RFK Jr.’s Offal Advice
March 30, 2026
Defector
In the supermarket or at the taco truck, whether it's government subsidies for agriculture or the working conditions of food workers, food and politics are never far apart. Under the second Trump administration, the government has used food stamps as a political football, showing a willingness to expose poorer Americans to malnutrition to score political points.

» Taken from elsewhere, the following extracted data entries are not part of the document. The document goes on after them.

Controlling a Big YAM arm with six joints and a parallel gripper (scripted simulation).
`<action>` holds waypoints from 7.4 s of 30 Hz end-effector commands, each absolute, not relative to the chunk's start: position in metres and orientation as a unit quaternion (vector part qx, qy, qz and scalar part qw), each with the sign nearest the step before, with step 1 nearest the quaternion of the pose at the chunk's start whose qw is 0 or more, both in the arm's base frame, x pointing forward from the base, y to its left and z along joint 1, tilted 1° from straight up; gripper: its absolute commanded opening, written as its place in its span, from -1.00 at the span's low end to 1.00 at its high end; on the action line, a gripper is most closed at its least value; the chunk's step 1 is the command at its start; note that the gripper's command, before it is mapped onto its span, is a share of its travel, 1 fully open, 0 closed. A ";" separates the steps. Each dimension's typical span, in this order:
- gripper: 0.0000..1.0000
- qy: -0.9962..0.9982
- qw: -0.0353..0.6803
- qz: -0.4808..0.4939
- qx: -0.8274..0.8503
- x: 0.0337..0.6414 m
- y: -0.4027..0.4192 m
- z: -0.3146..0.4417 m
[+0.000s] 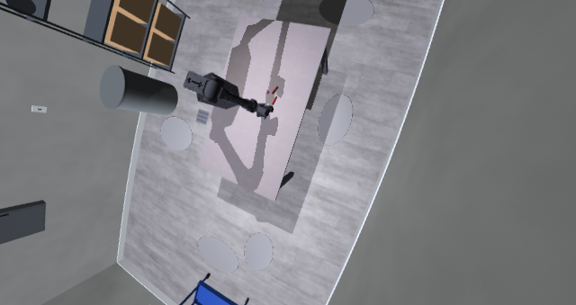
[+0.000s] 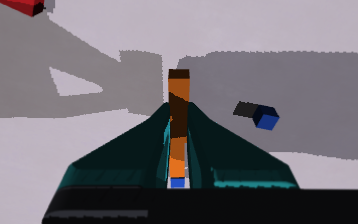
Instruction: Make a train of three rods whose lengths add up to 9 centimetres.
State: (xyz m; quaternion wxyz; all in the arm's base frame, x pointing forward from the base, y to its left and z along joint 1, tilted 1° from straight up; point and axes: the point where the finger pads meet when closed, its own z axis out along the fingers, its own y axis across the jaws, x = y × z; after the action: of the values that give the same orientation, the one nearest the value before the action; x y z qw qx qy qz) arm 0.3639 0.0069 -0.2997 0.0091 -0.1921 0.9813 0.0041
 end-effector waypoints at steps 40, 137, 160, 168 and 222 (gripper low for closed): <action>-0.91 0.981 0.021 0.004 -0.194 0.368 0.013 -0.294; -0.53 0.981 0.017 0.004 -0.194 0.369 0.012 -0.292; -0.53 0.981 0.012 0.005 -0.194 0.362 0.007 -0.215; 1.00 0.981 0.003 0.007 -0.194 0.356 0.007 -0.222; 1.00 0.999 0.028 0.006 -0.040 0.378 0.001 -0.234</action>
State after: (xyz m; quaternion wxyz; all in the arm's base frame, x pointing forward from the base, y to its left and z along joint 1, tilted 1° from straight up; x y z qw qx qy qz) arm 0.3605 0.0056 -0.2418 0.0060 -0.0531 0.9986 0.0055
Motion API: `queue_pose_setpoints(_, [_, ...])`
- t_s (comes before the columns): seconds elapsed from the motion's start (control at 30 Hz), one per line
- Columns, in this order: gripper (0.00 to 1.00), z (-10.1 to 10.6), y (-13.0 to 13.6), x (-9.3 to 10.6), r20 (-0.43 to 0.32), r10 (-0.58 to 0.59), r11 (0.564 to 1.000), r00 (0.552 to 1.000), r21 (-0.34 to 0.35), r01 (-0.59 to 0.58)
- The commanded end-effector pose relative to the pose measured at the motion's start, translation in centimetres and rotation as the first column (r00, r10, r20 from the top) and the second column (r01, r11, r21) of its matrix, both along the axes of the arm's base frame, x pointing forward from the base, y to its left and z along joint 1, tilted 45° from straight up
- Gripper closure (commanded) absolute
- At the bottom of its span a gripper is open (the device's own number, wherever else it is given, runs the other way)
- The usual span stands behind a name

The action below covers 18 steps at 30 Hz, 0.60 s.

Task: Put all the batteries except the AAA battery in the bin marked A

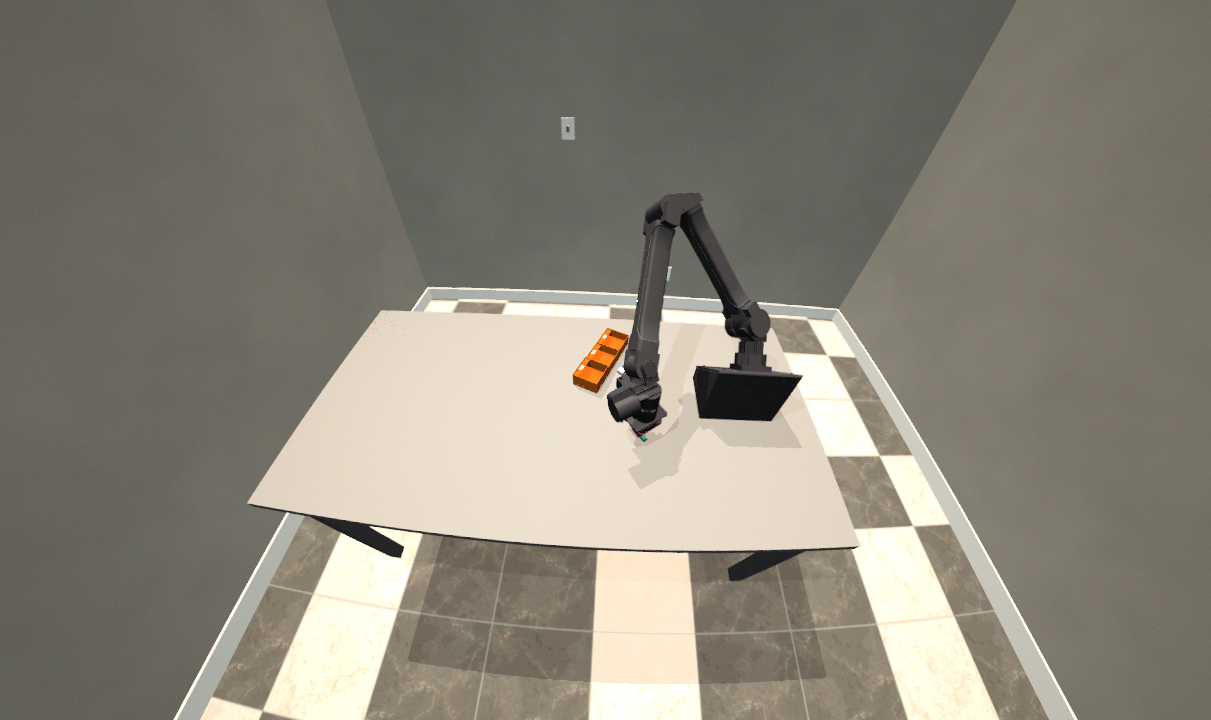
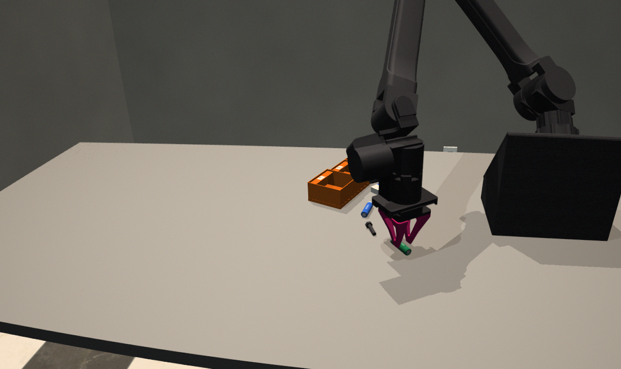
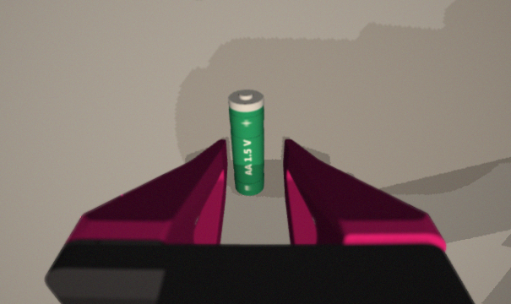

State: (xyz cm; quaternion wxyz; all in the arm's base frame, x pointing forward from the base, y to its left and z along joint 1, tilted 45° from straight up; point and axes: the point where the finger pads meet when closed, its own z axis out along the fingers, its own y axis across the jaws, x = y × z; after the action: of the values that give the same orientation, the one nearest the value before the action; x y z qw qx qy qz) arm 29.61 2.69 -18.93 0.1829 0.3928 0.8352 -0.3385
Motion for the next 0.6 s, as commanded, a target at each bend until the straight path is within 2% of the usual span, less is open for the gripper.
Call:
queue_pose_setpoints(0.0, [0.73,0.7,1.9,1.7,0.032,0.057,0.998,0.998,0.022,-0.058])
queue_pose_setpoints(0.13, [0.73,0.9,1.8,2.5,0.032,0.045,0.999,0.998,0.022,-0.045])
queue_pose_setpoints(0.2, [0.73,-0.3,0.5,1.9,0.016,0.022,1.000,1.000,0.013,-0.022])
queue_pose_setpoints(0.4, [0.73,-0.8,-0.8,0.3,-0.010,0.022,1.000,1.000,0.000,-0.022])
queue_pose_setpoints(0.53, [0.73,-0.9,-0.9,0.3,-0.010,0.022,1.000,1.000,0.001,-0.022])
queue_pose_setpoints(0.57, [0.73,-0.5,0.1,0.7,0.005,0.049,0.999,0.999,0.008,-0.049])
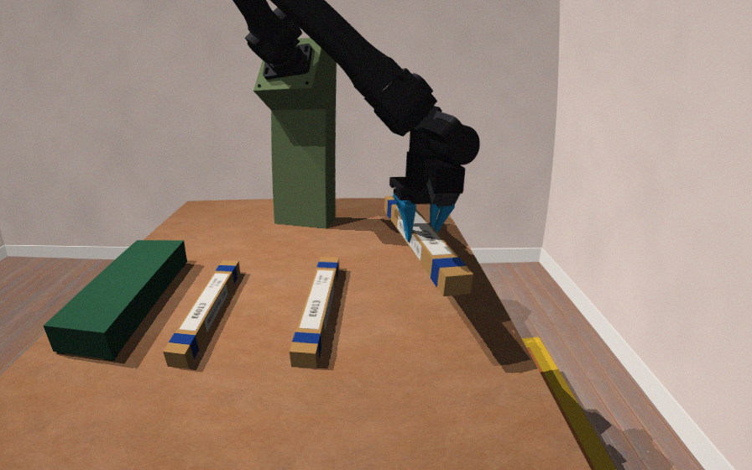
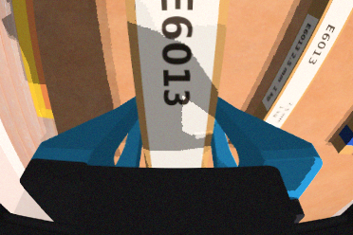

ICE agents have kidnapped street vendors in Los Angeles, leaving hot dogs sizzling on unattended griddles. As of this writing, American attacks on Iran make fertilizer much more expensive for American farmers, since not just oil but also fertilizer ingredients must transit the Strait of Hormuz. And, of course, food prices in American supermarkets continue to climb, in part due to tariffs whose legality and constitutionality seems dubious. Between January 2025 and January 2026, the average cost of ground beef went up from 5.54 per pound to 6.75, even as Donald Trump, in his State of the Union address, insisted that the price of beef is going down. This is the most Americans have ever paid for their hamburgers, and yet Secretary of Health and Human Services Robert F. Kennedy Jr. is urging all Americans to eat more meat. The Trump administration seems to break new things every week. The things Kennedy has helped to break so far include our collective herd immunity by vaccination, and the Center for Disease Control itself, firing thousands of employees there. He has now moved on to breaking our understanding of the relationship between food, personal health, and collective health. Kennedy's interest in meat—he has stated that he eats a carnivore diet consisting of meat and fermented foods like sauerkraut, fasts intermittently, and touches no processed foods—is so larded with symbolism and minimally marbled with facts that it deserves special attention. Insisting on meat, to the point of recommending offal if we cannot buy steak, RFK Jr. has also unearthed that well-known diagram, the food pyramid, which was abandoned under the Obama administration in 2011 and replaced with a plate subdivided into types of foods. But this new pyramid is flipped: Grains are at the pyramid’s tiny pointed bottom, and meat, along with vegetables, is at the broad top. If Kennedy's offal advice is a comic turn, the inverted food pyramid attempts to institutionalize the MAHA dietary agenda with potentially serious consequences.